Background: Sudan crisis

What is the background of the conflict? 

Sudan, a Northeast African country with a population of almost 46 million people, has long experienced tensions in the political and social spectrum and had over 15 military coups since its independence in 1956.  

The 21st century in Sudan has been characterized by prolonged instability, racial and ethnic tensions, and a revolution ending with a coup d’état abolishing the lasting Al-Bashir’s regime. The weakening economy of Sudan and the intensifying protests that followed were accompanied by a growing rift between the Sudan Armed Forces (SAF), the military forces and Rapid Support Forces (RSF), the paramilitary forces formerly operated by the Government of Sudan, successor to the Janjaweed militias, which the Sudanese regime operated in Darfur in the early 2000s. 

The country plunged into a full-scale conflict when fighting broke out between the two rival factions of the military government in the capital Khartoum and quickly escalated to other regions of Sudan. 


What impact does it have?


Approximately 4.57 million people have been internally displaced within Sudan due to ongoing fighting, seeking refuge in 4,658 locations across all 18 states, with the majority (69%) originating from Khartoum. Additionally, around 1.1 million individuals have crossed into neighbouring countries, including the Central African Republic, Chad, Egypt, Ethiopia, and South Sudan, as reported by the UN Refugee Agency (UNHCR) as of October 8.


The ongoing devastating conflict in Sudan, compounded by acute food insecurity, disease outbreaks, civilian displacement, and livelihood destruction, poses a severe threat to the entire country. Approximately 15 million people, constituting 31% of the population, are acutely food insecure from October 2023 to February 2024, nearly double the figures from the previous year. 

Disease outbreaks, including cholera, are rampant, with 1,457 suspected cases reported, alongside ongoing outbreaks of measles, malaria, and dengue across multiple states. The challenges of insecurity, displacement, and limited access to essential resources further impede healthcare delivery nationwide.

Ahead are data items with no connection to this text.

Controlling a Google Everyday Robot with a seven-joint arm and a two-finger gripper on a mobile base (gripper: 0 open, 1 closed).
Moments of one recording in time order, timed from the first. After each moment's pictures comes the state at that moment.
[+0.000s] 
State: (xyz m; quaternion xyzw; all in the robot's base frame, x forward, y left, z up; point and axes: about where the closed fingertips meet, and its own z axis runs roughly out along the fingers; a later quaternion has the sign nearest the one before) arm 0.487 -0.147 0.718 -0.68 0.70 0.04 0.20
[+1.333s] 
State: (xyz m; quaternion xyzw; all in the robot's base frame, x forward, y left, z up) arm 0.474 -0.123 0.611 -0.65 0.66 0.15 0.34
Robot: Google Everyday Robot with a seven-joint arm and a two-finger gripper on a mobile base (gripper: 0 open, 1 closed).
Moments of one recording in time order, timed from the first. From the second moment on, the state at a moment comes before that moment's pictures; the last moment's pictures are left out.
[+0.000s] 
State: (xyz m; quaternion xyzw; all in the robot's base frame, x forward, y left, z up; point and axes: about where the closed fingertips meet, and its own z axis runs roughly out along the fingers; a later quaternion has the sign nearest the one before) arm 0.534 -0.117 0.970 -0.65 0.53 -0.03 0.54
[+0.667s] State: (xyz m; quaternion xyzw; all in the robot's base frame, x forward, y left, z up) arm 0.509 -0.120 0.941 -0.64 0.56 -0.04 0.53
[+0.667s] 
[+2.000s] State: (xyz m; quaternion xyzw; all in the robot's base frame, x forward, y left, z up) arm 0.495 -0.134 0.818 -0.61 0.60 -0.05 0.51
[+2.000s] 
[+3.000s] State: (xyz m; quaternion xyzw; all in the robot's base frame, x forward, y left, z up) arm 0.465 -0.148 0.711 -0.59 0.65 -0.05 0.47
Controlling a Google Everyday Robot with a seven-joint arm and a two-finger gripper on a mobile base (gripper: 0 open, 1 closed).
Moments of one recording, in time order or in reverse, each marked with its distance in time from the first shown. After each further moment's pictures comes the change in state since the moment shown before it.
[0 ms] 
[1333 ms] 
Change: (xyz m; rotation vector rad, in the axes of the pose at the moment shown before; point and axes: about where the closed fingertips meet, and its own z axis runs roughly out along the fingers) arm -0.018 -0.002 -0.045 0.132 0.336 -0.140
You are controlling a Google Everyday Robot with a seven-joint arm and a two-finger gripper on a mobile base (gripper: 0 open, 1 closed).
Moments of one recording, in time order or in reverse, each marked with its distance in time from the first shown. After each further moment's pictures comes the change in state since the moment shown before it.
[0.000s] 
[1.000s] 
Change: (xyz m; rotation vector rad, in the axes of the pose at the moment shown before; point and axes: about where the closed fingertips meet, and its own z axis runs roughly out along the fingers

The ongoing conflict in Sudan has deprived approximately 12 million children of education since April, with the total number of out-of-school children in the country now reaching 19 million, as reported by Save the Children and UNICEF. One in three children, totalling 6.5 million, has lost access to schools due to increased violence and insecurity, leading to the closure of at least 10,400 schools in conflict-affected areas. Another 5.5 million children in less affected regions are awaiting confirmation from local authorities on whether classrooms can be reopened. 

The war’s continuation threatens to exacerbate the education crisis, exposing children to immediate and long-term dangers such as displacement, recruitment into armed groups, and sexual violence. UNICEF warns that Sudan is on the brink of the world’s worst education crisis.